─── Exercise input ───

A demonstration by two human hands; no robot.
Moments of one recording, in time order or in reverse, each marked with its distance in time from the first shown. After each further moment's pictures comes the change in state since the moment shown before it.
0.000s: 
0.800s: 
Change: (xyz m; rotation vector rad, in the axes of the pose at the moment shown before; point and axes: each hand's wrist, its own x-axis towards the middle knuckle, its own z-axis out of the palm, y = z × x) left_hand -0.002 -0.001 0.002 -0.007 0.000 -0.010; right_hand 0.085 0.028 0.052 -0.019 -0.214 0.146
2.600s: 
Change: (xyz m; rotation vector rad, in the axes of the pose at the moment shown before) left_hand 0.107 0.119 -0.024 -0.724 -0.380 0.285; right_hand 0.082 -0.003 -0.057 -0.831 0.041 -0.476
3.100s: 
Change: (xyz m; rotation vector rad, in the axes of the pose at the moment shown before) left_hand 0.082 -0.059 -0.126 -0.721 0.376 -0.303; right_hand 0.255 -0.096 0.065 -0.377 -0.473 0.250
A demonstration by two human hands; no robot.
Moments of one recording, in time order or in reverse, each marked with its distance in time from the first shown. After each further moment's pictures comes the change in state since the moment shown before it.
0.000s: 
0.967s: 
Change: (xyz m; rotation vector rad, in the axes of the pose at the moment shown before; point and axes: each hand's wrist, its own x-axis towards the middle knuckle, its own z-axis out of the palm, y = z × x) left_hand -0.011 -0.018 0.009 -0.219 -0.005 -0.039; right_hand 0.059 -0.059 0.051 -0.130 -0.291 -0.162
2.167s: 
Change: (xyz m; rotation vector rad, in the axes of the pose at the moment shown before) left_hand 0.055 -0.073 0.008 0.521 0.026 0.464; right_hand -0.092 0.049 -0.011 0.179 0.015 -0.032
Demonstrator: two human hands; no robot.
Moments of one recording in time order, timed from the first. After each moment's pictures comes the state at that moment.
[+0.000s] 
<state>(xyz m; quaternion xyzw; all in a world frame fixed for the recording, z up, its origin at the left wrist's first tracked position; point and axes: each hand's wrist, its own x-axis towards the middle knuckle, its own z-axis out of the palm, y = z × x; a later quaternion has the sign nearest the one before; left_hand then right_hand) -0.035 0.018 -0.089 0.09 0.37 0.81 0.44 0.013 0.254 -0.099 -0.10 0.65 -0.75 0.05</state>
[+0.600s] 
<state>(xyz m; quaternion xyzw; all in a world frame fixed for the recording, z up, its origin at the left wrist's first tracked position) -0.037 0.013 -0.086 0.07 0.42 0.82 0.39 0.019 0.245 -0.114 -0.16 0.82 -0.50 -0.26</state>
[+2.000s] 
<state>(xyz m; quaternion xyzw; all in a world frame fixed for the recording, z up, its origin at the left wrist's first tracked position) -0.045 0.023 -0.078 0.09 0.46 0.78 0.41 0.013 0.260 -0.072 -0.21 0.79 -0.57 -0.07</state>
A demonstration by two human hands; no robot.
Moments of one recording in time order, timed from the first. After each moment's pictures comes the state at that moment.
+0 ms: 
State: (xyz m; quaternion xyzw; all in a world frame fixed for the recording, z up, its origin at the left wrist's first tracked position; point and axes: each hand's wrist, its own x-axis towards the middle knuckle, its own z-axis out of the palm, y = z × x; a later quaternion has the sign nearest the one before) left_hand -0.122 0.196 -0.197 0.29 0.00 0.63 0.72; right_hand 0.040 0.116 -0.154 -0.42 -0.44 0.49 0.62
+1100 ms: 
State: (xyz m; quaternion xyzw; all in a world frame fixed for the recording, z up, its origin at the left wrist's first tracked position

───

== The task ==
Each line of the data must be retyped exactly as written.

== Answer to the exercise ==
A demonstration by two human hands; no robot.
Moments of one recording, in time order or in reverse, each marked with its distance in time from the first shown. After each further moment's pictures comes the change in state since the moment shown before it.
0.000s: 
0.800s: 
Change: (xyz m; rotation vector rad, in the axes of the pose at the moment shown before; point and axes: each hand's wrist, its own x-axis towards the middle knuckle, its own z-axis out of the palm, y = z × x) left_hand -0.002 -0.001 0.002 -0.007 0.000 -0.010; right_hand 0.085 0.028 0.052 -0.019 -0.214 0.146
2.600s: 
Change: (xyz m; rotation vector rad, in the axes of the pose at the moment shown before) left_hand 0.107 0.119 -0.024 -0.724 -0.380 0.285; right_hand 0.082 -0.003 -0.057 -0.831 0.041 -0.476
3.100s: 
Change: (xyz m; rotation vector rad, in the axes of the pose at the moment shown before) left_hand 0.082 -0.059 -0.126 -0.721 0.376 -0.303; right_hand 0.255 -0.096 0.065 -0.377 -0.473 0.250
A demonstration by two human hands; no robot.
Moments of one recording, in time order or in reverse, each marked with its distance in time from the first shown. After each further moment's pictures comes the change in state since the moment shown before it.
0.000s: 
0.967s: 
Change: (xyz m; rotation vector rad, in the axes of the pose at the moment shown before; point and axes: each hand's wrist, its own x-axis towards the middle knuckle, its own z-axis out of the palm, y = z × x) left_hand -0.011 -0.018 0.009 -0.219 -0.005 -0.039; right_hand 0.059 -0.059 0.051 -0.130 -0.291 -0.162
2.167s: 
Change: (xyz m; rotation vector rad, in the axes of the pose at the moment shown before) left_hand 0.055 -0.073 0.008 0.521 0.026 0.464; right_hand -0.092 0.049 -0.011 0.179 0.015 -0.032
Demonstrator: two human hands; no robot.
Moments of one recording in time order, timed from the first. After each moment's pictures comes the state at that moment.
[+0.000s] 
<state>(xyz m; quaternion xyzw; all in a world frame fixed for the recording, z up, its origin at the left wrist's first tracked position; point and axes: each hand's wrist, its own x-axis towards the middle knuckle, its own z-axis out of the palm, y = z × x; a later quaternion has the sign nearest the one before; left_hand then right_hand) -0.035 0.018 -0.089 0.09 0.37 0.81 0.44 0.013 0.254 -0.099 -0.10 0.65 -0.75 0.05</state>
[+0.600s] 
<state>(xyz m; quaternion xyzw; all in a world frame fixed for the recording, z up, its origin at the left wrist's first tracked position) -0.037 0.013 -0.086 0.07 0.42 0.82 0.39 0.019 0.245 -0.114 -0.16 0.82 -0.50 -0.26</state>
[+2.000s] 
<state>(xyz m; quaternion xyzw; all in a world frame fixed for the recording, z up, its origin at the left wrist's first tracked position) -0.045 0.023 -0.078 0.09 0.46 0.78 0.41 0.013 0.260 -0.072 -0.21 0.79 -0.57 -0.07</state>
A demonstration by two human hands; no robot.
Moments of one recording in time order, timed from the first. After each moment's pictures comes the state at that moment.
+0 ms: 
State: (xyz m; quaternion xyzw; all in a world frame fixed for the recording, z up, its origin at the left wrist's first tracked position; point and axes: each hand's wrist, its own x-axis towards the middle knuckle, its own z-axis out of the palm, y = z × x; a later quaternion has the sign nearest the one before) left_hand -0.122 0.196 -0.197 0.29 0.00 0.63 0.72; right_hand 0.040 0.116 -0.154 -0.42 -0.44 0.49 0.62
+1100 ms: 
State: (xyz m; quaternion xyzw; all in a world frame fixed for the recording, z up, its origin at the left wrist's first tracked position

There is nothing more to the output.